De Niro with stitches up and down his face and those big electrical conductors jutting out of his neck, lumbering around Europe scaring the bejesus out of innocent girls and angry mobs? Please. (And while TriStar is making a lot of noise about signing De Niro, the fact is that the actor was the producers' second choice for the role previously - and definitively - played by Boris Karloff. The new Frankenstein team first pitched their request to Gallic thespian Gerard Depardieu.
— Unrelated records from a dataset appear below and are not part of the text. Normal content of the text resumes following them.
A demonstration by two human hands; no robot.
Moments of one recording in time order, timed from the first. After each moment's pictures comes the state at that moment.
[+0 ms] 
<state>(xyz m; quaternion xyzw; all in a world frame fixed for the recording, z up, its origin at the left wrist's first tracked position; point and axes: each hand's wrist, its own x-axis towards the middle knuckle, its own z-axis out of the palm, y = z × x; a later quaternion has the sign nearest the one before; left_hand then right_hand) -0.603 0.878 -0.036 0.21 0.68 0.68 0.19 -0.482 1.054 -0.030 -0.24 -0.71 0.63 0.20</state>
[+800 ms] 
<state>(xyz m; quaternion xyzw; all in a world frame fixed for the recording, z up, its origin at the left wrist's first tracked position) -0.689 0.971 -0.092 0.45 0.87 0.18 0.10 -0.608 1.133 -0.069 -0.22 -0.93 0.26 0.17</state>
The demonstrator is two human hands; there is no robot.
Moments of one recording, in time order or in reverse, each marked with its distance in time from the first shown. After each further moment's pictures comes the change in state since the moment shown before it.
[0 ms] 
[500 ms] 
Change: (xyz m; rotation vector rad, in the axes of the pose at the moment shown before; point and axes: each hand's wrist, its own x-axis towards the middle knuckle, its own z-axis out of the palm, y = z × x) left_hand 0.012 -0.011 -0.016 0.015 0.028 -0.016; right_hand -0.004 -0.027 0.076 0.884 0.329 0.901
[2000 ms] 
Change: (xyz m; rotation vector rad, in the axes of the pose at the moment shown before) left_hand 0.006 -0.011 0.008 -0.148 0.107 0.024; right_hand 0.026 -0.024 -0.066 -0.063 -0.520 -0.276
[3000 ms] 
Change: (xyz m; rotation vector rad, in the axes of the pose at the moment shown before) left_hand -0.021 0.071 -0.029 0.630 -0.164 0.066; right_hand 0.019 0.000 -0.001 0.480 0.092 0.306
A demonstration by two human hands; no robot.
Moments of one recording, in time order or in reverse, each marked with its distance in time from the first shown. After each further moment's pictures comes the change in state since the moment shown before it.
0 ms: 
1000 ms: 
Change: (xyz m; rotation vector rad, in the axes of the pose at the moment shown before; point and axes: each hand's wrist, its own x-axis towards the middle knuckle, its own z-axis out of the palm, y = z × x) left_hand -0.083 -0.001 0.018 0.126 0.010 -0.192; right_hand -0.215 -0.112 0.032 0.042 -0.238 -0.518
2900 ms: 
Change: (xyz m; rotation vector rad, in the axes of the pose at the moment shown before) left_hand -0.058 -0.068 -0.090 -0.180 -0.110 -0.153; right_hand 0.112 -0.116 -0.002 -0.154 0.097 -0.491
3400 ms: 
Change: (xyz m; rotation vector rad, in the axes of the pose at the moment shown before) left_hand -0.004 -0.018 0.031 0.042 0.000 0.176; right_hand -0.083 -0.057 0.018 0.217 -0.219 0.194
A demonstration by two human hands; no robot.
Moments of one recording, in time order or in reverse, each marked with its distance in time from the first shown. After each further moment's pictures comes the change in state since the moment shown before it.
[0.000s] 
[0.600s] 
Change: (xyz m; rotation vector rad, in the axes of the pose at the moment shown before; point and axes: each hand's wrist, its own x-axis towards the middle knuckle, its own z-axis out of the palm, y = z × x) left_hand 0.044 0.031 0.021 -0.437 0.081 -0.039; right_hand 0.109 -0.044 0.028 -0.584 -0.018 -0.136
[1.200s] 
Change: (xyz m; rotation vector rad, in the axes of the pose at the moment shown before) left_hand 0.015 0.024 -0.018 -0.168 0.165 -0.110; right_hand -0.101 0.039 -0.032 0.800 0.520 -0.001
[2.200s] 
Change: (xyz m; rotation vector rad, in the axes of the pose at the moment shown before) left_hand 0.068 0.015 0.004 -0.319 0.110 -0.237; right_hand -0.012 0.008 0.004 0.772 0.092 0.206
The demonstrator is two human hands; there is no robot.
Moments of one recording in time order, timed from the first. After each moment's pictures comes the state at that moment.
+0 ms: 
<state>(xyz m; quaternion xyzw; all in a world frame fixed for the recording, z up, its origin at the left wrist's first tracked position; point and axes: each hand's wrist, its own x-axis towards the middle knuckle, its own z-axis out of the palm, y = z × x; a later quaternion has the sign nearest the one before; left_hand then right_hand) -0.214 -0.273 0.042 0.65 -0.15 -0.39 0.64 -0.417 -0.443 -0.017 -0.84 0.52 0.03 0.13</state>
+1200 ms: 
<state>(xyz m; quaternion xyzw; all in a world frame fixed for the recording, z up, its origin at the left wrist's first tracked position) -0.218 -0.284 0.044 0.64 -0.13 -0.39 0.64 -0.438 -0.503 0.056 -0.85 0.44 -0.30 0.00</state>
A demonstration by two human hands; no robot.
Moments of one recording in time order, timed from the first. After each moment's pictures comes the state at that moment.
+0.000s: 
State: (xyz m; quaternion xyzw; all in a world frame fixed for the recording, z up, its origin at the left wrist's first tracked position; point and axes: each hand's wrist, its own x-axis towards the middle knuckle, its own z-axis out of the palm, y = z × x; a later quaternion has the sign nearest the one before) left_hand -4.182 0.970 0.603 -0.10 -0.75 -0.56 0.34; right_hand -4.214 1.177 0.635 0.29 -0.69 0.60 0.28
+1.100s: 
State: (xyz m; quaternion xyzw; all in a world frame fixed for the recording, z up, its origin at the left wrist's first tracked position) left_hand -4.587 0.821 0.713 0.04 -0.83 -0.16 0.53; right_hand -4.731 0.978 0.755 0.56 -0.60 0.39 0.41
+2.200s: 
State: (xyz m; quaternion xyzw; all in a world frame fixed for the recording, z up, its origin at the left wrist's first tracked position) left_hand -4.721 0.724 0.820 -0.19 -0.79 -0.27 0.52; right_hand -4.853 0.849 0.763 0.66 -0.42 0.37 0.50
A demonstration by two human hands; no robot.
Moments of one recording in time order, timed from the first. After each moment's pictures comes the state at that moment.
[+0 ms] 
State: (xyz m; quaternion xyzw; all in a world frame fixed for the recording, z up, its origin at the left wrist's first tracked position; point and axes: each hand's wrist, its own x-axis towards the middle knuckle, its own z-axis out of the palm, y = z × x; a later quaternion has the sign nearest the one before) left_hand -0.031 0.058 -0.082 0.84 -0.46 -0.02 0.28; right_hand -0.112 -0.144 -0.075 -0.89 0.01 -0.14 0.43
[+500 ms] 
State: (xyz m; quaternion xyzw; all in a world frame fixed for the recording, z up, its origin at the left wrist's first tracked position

Imagine: ''Je suis le monstre.'') Kenneth Branagh, that prolific Orson Welles-wannabe, will direct this big-budget production of the horror classic, to be shot in England this summer - and aiming towards a 1994 release.
Branagh will also star as Victor, the good doctor - well, demented doctor - who scours graveyards looking for compatible body parts for his laboratory creation.
In all the fuss surrounding ABC's bitter dispute with Roseanne and Tom Arnold, with the accompanying disappearance of The Jackie Thomas Show from ABC's fall schedule, several prominent cancellation victims may have been overlooked.
Among the series it failed to renew recently, ABC gave the boot to Homefront, Life Goes On, The Young Indiana Jones Chronicles and Civil Wars . All four will be missed.
Each in its own way attempted to create weekly drama that was a clear cut above the usual stuff, to offer TV a bit of intelligence, wit and compassion.